Conséquence immédiate de la suspension, dimanche, du trafic ferroviaire entre l’Autriche et l’Allemagne, la situation était devenue précaire lundi dans le pays alpin, qui subit de plein fouet les décisions prises à Budapest et Berlin. Dans la gare centrale de Vienne, avant un progressif retour à la normale, des milliers de Syriens ont peur de ne plus pouvoir passer en Allemagne.
Angoisse. C'est le cas d'Ouala Ghanam, qui vient de Damas. Elle a quitté son pays avec toute sa famille - dont trois jeunes enfants - et veut continuer par tous les moyens son voyage vers Munich : «Ils nous ont pris nos empreintes en Hongrie, donc on doit passer en Allemagne. C'est le seul pays qui a promis de ne pas renvoyer les Syriens qui sont enregistrés à Budapest… On n'a pas d'autre choix !» Les Syriens ont une angoisse folle d'être refoulés, désormais, vers les camps sordides du voisin hongrois, dont ils gardent un souvenir lugubre. «Nous avons été enfermés onze jours là-bas. Ils battaient les hommes. Jamais je n'y retournerai», résume Ouala, désorientée, alors que la Slovaquie et la République tchèque annoncent aussi des contrôles, annihilant tout espoir de route alternative vers l'eldorado allemand.
Les bénévoles, souvent des immigrés syriens installés depuis longtemps en Autriche, tentent de rassurer les migrants par une bonne soupe ou quelques mots. Mais ils semblent désormais débordés, épuisés par des jours et des nuits d'une mobilisation sans faille. Falo Saleh est l'un d'eux. Il craint que la situation ne dégénère, car d'autres migrants en provenance de Hongrie arrivent toujours par milliers : «Les gens viennent parce que les frontières étaient ouvertes, donc si elles se referment c'est une catastrophe, s'emporte-il. Personne ne veut rester en Autriche. Beaucoup de réfugiés ne savent même pas ce que c'est que l'Autriche…» Certains Syriens, qui ont perdu leurs papiers en mer ou sur la route des Balkans, ont aussi peur d'être refoulés.

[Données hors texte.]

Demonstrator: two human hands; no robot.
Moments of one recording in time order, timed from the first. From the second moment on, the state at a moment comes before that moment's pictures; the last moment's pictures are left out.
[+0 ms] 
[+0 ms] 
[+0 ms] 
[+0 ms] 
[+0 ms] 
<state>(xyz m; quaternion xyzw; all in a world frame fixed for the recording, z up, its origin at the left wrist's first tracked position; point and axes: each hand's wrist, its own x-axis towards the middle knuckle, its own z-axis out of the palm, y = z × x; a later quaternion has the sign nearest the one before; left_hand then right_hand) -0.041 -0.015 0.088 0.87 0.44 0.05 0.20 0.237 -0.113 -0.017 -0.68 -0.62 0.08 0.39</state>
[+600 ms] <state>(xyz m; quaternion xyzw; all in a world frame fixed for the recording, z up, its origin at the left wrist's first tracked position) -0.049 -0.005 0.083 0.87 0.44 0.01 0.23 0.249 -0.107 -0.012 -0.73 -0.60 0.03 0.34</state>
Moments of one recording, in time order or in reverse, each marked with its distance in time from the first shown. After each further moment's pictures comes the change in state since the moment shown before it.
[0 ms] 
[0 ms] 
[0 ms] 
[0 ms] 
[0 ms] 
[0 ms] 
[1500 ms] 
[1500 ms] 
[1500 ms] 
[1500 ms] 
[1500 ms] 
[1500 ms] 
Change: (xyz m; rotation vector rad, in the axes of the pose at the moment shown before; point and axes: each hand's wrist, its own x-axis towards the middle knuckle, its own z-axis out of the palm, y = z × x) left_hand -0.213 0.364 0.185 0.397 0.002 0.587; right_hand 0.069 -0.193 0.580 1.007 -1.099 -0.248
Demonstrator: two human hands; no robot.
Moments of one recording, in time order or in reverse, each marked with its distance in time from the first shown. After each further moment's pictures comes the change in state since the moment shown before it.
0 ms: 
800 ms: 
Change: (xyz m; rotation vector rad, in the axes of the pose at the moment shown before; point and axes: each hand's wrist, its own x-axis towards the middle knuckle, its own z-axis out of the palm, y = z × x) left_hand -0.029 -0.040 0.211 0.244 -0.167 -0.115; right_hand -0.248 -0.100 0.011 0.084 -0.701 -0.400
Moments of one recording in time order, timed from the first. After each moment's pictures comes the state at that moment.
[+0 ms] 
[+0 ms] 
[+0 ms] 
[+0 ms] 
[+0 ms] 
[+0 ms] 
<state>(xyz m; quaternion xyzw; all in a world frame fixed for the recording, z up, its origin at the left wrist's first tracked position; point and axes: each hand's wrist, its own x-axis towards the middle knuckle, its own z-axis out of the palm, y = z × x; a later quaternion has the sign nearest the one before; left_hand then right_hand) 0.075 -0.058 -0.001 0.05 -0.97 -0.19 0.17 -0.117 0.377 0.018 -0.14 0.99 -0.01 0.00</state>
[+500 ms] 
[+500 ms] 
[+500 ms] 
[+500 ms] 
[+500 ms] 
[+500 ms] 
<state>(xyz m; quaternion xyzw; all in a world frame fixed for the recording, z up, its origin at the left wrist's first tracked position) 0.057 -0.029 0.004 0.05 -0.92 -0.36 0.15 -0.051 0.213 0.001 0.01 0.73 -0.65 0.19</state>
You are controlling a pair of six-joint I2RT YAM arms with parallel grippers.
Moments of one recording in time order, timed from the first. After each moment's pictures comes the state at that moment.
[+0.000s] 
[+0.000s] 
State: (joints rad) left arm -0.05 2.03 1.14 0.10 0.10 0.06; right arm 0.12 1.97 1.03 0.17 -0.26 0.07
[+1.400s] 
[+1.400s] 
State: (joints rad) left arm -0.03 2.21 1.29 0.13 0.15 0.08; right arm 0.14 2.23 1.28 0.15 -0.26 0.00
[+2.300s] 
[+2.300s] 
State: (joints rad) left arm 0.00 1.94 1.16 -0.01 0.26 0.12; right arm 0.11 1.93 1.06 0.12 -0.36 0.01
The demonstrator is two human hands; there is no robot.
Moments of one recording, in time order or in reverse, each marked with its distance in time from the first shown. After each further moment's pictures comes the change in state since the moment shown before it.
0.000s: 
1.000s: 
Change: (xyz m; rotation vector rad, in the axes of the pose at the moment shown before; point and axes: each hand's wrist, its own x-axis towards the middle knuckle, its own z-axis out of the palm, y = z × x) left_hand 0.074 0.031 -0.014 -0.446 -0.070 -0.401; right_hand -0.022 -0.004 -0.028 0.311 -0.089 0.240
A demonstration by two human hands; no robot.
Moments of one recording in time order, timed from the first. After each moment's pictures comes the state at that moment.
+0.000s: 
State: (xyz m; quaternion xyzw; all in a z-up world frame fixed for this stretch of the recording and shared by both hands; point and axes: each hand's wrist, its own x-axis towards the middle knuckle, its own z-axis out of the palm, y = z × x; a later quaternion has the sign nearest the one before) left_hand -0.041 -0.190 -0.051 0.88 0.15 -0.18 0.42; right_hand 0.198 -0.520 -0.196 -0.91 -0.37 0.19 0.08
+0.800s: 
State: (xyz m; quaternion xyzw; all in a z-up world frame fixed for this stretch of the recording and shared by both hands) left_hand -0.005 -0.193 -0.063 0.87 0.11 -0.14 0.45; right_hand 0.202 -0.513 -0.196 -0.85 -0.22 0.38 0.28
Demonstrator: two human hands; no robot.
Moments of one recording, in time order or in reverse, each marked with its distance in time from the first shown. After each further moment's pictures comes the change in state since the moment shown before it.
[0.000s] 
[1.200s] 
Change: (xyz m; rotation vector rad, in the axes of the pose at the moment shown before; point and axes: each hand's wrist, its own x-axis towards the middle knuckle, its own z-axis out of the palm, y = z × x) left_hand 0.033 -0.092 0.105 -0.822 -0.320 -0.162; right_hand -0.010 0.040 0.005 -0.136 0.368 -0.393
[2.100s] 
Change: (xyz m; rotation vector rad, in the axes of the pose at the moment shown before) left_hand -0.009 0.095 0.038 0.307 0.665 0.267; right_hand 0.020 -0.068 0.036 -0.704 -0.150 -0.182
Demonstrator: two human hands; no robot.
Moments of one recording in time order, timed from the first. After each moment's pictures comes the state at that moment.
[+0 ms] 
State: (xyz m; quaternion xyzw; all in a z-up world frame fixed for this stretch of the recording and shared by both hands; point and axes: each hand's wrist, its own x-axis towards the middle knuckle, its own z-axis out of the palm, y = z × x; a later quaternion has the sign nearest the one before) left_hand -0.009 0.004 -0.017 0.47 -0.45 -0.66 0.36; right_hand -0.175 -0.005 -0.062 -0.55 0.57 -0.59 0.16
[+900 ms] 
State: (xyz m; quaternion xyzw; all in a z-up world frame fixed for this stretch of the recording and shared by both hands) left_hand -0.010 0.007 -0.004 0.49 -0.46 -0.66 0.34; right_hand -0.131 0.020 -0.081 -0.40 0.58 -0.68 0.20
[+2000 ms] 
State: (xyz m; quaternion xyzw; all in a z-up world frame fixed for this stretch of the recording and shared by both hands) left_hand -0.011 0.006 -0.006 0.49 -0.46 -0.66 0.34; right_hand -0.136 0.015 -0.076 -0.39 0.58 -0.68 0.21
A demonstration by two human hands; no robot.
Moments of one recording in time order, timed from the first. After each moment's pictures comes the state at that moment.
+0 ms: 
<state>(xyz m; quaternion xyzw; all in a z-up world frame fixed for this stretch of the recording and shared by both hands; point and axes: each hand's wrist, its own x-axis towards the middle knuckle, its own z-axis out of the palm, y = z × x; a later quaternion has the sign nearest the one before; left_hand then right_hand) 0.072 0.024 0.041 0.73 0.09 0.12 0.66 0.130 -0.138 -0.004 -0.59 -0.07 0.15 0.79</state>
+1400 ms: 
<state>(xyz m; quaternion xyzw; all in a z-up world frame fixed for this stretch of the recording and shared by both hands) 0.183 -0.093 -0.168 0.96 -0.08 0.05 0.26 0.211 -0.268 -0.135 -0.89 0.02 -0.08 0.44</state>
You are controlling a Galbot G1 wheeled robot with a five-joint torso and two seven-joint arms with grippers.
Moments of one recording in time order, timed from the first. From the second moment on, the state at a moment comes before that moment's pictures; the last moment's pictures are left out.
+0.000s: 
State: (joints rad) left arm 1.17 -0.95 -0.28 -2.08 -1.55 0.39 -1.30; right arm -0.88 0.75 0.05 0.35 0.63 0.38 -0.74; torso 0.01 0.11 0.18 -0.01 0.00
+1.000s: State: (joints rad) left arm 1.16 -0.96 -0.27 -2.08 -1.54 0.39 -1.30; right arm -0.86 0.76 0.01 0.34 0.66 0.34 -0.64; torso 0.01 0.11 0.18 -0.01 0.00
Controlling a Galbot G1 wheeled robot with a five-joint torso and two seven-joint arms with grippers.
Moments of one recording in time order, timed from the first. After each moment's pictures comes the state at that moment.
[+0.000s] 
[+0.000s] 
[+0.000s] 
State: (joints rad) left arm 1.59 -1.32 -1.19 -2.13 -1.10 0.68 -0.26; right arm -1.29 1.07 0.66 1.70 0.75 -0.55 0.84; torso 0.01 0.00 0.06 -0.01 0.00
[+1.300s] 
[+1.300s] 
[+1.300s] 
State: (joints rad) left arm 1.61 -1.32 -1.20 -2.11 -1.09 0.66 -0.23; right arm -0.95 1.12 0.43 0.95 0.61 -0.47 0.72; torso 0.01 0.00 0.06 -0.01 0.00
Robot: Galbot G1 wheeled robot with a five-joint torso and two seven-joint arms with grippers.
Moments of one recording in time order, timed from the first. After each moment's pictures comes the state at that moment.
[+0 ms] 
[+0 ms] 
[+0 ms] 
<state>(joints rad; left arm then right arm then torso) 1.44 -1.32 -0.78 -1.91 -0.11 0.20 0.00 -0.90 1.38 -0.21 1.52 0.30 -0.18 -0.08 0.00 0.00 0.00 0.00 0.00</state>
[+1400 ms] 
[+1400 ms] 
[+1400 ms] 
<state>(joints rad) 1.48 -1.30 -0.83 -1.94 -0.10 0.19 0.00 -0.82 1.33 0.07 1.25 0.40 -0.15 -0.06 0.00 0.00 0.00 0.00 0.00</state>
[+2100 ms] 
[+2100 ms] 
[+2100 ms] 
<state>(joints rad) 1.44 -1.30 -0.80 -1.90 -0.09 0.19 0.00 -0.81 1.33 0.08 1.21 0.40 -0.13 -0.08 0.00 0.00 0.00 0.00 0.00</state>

Les Afghans, eux, s’inquiètent de ne plus bénéficier de la même mansuétude allemande que ces dernières semaines. Les quelques Kosovars et Albanais se demandent déjà ce qu’ils doivent faire, maintenant. Ils ne passeront plus la frontière sans visa. Originaires de deux pays dits sûrs, ils sont persona non grata en Allemagne.
A l’image des gares de Vienne, le chaos s’installe en Autriche : des milliers de demandeurs d’asile sont arrivés lundi matin dans la petite localité de Heiligenkreuz-im-Lafnitztal, située à la frontière avec la Hongrie et la Slovénie. Pour la première fois, les associations se disent incapables de les prendre en charge.
La ministre autrichienne de l’Intérieur, la conservatrice Johanna Mikl-Leitner, l’assure : son pays n’avait donc pas d’autre choix que d’emboîter le pas à l’Allemagne. 2 200 soldats sont d’ores et déjà déployés en Autriche pour seconder la police ; les contrôles aux frontières orientales sont également rétablis sine die, la libre circulation est suspendue. Cela n'était jamais arrivé depuis l’adhésion du pays à l’espace Schengen en 1995.
Humanité.Pour signifier qu'elle en a déjà fait beaucoup, la compagnie autrichienne des chemins de fer affirme que 60 000 migrants ont été transportés vers l'Allemagne depuis le début de la crise, la plupart sans billet. Une politique d'accueil qui aurait fait perdre 60 millions d'euros aux réseaux de passeurs selon le patron de l'entreprise, Christian Kern.
Dépassé par ses alliés qui ne respectent même plus la hiérarchie gouvernementale pour faire leurs annonces, le chancelier social-démocrate Werner Faymann tente pour sa part de rassurer les ONG en «garantissant le droit à l'asile», affirmant que «l'humanité doit prévaloir». Sa mansuétude est désormais très peu représentative du climat antimigrants qui prévaut dans toute l'Europe centrale.